От концертных фотографий исходила сшибающая с ног энергия; она была такая мощная, что у меня слезы выступили на глазах. Я завороженно смотрел на снимки с названиями групп. Слушая песни этих парней, я никогда не представлял себе, как они могут выглядеть. А теперь, увидев их воочию, я был сражен наповал той свободой самовыражения, о которой не смел даже мечтать.
– Ну что, как тебе эти чуваки? – спросил Сашка, хлопнув меня по плечу.
– Мне тоже нужны такие фотографии, – глухо сказал я. – Саш, подари, а?
– Ну ты прикололся, пацан, – хохотнул тот. – Простой как три рубля! Если хочешь, продам. По дружбе недорого уступлю.
– Да где я деньги-то возьму? – уныло возразил я. – Мне же отец ни копейки не дает.
– Ну, он же тебе выдает на школьные завтраки? – мягко подсказал Сашка. – Это десять рублей в месяц. Пару месяцев походи голодный, скопишь как раз на половину снимков.
– Слушай, точно! – обрадовался я. – Давай так и сделаем. Только чур никому больше не предлагай! Дождись меня.
– Да легко! – улыбнулся Сашка и покровительственно похлопал меня по спине. – Фотки лежат, жрать не просят – дождутся, пока ты разбогатеешь.
На том мы и порешили.
Три месяца я постился на переменах, подпитываясь мечтами о том, как вожделенные фотографии украсят стену в моей комнате – я им отвел место над письменным столом. Можно сказать, фотки начали обживаться у меня задолго до того, как я на самом деле развесил их. Я частенько захаживал к Сашке, чтобы лишний раз полюбоваться на свое будущее сокровище, и мысленно подгонял время, приближая день, когда стану единоличным обладателем снимков.
Наконец этот день настал. Я вручил Сашке огромную сумму в тридцать рублей, а он, ухмыляясь, выдал мне пакет с фотками – знал ведь, сволочь, что этому хламу красная цена три рубля с полтиной. Я на всех парусах помчался домой, чтобы поскорее развесить снимки, как давно сделал это в своем воображении. Я вооружился канцелярскими кнопками и одну за другой начал пришпиливать фотки к стене, постепенно оживляя скучное пространство. Вскоре комната преобразилась и даже стала немного похожа на гримерку какой-нибудь рок-звезды. Ну или хотя бы на помещение, где живет нормальный четырнадцатилетний подросток. Одним словом, это было уже не подобие одиночной камеры, а настоящий мирок растущей личности.

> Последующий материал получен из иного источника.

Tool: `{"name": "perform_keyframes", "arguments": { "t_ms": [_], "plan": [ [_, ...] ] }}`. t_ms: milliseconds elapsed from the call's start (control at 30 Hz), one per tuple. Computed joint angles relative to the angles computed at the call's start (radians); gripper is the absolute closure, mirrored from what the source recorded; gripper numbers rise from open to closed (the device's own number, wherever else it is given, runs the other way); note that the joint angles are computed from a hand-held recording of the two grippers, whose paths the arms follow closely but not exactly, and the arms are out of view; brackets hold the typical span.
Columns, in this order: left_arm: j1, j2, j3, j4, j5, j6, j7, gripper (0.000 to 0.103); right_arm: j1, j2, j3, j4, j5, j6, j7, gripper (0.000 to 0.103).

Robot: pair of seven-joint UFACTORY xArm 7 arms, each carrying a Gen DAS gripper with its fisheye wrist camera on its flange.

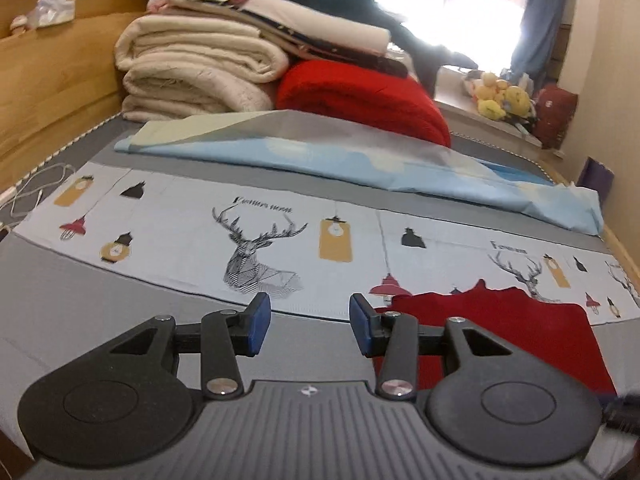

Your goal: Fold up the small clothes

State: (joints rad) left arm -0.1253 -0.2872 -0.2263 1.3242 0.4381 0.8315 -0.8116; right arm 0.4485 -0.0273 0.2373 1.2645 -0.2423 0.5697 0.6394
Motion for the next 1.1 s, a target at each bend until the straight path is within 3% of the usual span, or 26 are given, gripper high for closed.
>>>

Отец крайне редко заходил ко мне в комнату, а я благоразумно не стал ему демонстрировать новый дизайн стены, отлично зная непримиримое отношение старика к «иностранщине». Теперь у меня снова была тайна, и я ее тихо оберегал. Я мог часами созерцать картинки с чудаковатыми музыкантами, вместе с ними наслаждаясь яркостью красок и той немыслимой свободой, что прочитывалась в каждом их движении. Глядя на них, я не мечтал о звездной карьере рок-звезды, всемирной славе или богатой жизни. Я жаждал лишь одного – быть упоительно свободным и преображать мир вокруг себя, делать его красочным и радостным. Лохматые парни на фотках стали для меня символом свободомыслия. Долгое время они помогали скрашивать мое почти тюремное существование, навязанное мне отцом как единственно верный образ жизни советского человека.

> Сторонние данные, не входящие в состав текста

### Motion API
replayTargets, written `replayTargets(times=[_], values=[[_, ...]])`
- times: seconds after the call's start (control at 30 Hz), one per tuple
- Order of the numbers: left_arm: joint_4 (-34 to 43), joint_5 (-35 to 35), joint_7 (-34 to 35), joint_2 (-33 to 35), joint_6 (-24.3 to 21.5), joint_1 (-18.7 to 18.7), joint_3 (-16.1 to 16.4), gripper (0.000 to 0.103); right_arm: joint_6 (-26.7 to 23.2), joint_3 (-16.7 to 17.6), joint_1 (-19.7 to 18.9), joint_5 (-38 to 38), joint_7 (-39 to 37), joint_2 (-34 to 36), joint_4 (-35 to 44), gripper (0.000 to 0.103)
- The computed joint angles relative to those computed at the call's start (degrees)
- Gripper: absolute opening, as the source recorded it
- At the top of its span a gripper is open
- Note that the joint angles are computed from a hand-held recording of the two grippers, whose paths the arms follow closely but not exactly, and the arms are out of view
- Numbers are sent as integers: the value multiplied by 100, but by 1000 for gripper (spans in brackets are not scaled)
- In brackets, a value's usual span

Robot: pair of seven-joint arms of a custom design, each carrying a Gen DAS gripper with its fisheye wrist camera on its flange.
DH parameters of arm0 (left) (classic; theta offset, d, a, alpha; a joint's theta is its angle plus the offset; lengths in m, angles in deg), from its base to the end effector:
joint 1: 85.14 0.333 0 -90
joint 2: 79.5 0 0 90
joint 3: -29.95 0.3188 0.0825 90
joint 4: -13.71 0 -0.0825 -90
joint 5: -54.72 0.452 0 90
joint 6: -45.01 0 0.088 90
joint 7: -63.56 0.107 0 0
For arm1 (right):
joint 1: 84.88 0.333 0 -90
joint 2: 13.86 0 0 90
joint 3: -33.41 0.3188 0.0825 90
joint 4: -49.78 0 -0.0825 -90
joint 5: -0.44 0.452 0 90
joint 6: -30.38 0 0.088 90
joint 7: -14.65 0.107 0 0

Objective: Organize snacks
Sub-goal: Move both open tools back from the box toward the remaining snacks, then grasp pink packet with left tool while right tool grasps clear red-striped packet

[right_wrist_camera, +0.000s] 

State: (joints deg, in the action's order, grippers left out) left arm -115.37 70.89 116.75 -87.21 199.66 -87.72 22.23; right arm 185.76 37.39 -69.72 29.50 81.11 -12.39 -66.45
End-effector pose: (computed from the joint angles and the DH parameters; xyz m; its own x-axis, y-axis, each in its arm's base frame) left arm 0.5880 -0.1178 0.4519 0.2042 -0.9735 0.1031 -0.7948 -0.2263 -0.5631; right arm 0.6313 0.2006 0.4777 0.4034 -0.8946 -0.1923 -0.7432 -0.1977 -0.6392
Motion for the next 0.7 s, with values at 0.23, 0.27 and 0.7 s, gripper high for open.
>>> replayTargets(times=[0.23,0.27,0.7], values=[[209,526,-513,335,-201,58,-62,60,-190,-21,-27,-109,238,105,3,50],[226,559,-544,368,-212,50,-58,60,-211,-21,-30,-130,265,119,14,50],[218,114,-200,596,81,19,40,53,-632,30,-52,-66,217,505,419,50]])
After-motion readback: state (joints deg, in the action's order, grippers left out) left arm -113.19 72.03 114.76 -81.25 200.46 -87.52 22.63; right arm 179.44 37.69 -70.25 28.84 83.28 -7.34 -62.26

Однажды я прибежал из школы и первым делом ринулся в туалет – до того у меня был переполнен мочевой пузырь. Расстегивая ширинку, я отчаянно скакал по уборной и ненароком задел ногой мусорное ведро. С него упала крышка. Я с удивлением увидел, что ведро наполовину заполнено кусочками глянцевой бумаги, и, присмотревшись, увидел, что это ошметки цветных фотографий. С тревогой на сердце я помчался к себе комнату, предчувствуя недоброе. И что же я увидел? Стена над письменным столом вновь стояла в своей первозданной наготе, а комната вдруг потускнела и подурнела вдвое больше прежнего.